Absentee voting begins in Dem primary do-over for Missouri 78th District

ST. LOUIS (KPLR) - Absentee voting starts Thursday in the new Democratic primary election ordered for Missouri’s 78th District House of Representatives Seat.

The results of the original election were thrown out by a judge.

The election pits Democratic incumbent Penny Hubbard against political newcomer Bruce Franks. Hubbard won the primary, but Franks sued after questions arose about how absentee ballots.

Last Friday, Judge Rex Burlison threw out the election results, ruling mistakes and irregularities caused by election board staff put the election results in doubt.

The main issue: how the absentee balloting process was handled.

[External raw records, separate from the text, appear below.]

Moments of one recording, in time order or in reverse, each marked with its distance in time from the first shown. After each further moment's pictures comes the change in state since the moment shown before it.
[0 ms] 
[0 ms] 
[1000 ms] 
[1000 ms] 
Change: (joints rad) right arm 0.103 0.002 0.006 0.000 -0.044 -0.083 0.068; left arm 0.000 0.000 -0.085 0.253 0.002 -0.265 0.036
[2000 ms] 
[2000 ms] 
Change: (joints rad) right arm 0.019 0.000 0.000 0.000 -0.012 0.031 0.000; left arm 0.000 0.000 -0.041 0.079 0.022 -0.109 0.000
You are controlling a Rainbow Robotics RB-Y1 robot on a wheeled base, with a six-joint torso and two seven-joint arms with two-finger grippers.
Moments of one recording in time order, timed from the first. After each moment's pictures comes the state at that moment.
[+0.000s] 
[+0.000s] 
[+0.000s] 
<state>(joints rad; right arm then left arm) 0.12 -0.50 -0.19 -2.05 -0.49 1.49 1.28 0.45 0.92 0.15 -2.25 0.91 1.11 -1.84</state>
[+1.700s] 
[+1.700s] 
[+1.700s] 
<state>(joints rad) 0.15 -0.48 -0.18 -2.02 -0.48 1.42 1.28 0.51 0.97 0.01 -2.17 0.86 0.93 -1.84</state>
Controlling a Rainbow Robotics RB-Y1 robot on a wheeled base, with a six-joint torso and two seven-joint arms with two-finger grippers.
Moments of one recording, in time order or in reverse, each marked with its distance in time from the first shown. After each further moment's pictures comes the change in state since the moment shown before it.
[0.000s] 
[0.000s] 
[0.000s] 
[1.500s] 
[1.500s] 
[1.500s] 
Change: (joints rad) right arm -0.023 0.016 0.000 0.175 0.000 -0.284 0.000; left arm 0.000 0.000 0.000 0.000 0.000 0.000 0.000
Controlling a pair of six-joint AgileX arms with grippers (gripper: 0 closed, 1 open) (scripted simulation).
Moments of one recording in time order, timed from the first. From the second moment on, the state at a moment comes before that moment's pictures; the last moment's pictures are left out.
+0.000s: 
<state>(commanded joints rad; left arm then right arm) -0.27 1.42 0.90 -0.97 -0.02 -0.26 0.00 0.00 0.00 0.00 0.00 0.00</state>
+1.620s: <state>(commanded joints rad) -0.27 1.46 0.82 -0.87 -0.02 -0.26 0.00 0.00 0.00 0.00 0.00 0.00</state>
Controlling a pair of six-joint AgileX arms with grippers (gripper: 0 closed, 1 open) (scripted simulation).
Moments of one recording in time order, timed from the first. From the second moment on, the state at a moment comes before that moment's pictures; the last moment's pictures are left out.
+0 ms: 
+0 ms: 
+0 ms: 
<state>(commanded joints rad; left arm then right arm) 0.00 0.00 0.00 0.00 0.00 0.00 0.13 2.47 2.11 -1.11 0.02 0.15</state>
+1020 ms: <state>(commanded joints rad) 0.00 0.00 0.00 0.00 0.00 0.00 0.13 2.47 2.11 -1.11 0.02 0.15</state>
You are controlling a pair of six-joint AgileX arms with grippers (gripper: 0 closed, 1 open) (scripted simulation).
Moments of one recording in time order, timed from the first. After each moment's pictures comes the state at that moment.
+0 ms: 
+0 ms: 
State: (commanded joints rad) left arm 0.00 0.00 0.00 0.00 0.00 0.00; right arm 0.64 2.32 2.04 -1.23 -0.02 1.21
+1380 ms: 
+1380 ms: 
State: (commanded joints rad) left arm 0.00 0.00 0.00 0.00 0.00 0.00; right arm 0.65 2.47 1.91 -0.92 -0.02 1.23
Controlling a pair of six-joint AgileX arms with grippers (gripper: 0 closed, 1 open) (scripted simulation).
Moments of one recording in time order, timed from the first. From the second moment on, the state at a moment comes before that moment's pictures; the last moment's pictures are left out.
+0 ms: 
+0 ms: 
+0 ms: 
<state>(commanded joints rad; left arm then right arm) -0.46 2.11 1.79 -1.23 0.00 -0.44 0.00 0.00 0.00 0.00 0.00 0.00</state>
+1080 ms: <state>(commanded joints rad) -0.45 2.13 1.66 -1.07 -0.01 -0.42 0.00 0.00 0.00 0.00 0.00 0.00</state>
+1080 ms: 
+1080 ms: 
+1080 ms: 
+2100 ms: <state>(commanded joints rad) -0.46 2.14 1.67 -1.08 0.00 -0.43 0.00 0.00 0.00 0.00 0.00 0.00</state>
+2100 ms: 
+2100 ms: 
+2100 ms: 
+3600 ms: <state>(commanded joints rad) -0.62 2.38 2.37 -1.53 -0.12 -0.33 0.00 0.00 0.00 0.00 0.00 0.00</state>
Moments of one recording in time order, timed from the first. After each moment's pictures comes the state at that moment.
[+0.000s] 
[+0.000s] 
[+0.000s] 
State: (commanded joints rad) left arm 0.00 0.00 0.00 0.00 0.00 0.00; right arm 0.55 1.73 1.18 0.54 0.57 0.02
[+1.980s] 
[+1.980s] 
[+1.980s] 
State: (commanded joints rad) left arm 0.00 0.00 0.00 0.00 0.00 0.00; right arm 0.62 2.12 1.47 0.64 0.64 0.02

On Wednesday, election officials met to work out details on how the new election will be put together. The meeting came a day after Governor Nixon appointed two new election commissioners including a new chairman.

As this all unfolds, Missouri’s Secretary of State is urging St Louis Circuit Attorney Jennifer Joyce to check every absentee ballot from the original August primary to make sure they are legitimate. Joyce is already investigating the August election for any potential violations.

The actual election day in this 'do-over' is September 16. The results will have to be certified quickly because absentee balloting for the November election starts September 27.

And there is still an appeal pending to the judge’s decision to throw out the original election results. That appeal, filed by Hubbard’s attorneys, is set to be heard next week.

For additional information about voting absentee or in the special election, go to www.stlelections.com.

If you want to vote in the November 8, 2016 general and presidential election, you must register to vote in Missouri by October 12, 2016.

For information about voter registration in Illinois, go to www.elections.il.gov. The deadline for most Illinois voter registration locations is October 11, 2016. However, Illinois allows registration and early voting in limited locations under its ‘grace period’ rules.